Murray, who proclaimed herself a “mom in tennis shoes” when she launched her inaugural Senate campaign 22 years ago, is leading efforts by Senate Democrats to challenge last week’s 5-4 ruling that private companies like Hobby Lobby – which, as Seattle Weekly has reported, intends to open a massive store in North Seattle – do not have to provide contraceptive coverage if they have religious qualms about doing so.

The bill being worked up with the help of the Obama administration – it could be on the floor as early as next week – would require for-profit corporations to offer and pay for birth-control coverage, along with other preventive services, under the Affordable Care Act. It would demand that an employer “not deny coverage of a specific health care item or service,” as required by federal law, but would not cover nonprofit religious organizations or houses of worship.

As The New York Times is reporting, House Democrats are coming up with a companion bill, which, no doubt, will have much more difficult time passing the GOP-controlled chamber. Note that Speaker John A. Boehner described the Hobby Lobby decision last week as “a victory for religious freedom.”
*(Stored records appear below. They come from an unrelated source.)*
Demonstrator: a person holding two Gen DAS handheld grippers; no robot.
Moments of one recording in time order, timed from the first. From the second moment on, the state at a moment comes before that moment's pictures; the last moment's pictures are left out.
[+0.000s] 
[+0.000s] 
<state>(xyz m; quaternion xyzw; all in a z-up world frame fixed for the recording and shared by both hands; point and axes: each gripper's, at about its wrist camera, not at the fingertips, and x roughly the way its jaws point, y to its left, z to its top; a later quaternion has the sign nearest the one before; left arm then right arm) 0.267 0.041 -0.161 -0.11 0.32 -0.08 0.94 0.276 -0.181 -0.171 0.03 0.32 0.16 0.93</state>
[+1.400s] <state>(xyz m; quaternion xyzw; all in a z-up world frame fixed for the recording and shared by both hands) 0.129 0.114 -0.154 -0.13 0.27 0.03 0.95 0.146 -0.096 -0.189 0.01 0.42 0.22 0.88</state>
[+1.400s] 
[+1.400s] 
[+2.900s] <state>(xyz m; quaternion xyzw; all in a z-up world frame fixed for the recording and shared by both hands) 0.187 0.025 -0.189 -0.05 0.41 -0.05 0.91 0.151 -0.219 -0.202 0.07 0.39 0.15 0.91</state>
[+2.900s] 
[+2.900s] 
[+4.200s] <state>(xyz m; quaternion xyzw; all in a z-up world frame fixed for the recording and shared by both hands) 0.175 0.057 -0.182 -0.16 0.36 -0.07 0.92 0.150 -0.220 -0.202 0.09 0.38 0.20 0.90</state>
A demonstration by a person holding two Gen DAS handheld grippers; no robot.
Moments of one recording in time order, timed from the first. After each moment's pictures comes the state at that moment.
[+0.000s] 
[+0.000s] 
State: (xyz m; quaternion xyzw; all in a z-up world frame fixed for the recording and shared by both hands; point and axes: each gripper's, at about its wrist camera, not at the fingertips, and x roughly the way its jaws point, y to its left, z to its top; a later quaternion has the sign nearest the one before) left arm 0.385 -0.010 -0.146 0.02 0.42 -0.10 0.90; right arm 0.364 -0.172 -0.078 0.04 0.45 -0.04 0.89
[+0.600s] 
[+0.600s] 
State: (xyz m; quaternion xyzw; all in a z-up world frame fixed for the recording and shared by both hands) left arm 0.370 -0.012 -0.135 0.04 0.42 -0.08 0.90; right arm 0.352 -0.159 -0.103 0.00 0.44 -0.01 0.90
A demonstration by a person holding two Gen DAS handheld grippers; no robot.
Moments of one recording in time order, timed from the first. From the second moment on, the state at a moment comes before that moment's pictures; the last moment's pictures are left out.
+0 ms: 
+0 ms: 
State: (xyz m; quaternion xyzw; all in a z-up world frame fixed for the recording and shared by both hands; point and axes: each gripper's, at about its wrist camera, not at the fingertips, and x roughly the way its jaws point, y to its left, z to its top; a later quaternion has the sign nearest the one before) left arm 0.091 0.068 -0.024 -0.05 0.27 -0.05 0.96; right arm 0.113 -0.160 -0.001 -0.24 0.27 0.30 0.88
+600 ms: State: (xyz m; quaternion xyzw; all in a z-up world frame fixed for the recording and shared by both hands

“Congressional Democrats said Tuesday that they had developed legislation to override the Supreme Court decision on contraceptives,” writes The Times. “The bill would ensure that women have access to coverage for birth control even if they work for businesses that have religious objections.

Senate Majority Leader Harry Reid (D-Nev.) vowed to bring the measure up “sooner rather than later,” and force opponents to vote on it before the current Senate work period ends in early August.

“This Hobby Lobby decision is outrageous,” Reid said last week in a Capitol Hill news conference just off the Senate floor. “People are going to have to walk down here and vote, and if they vote with the five men on the Supreme Court, I think they are going to be treated unfavorably come November with the elections.”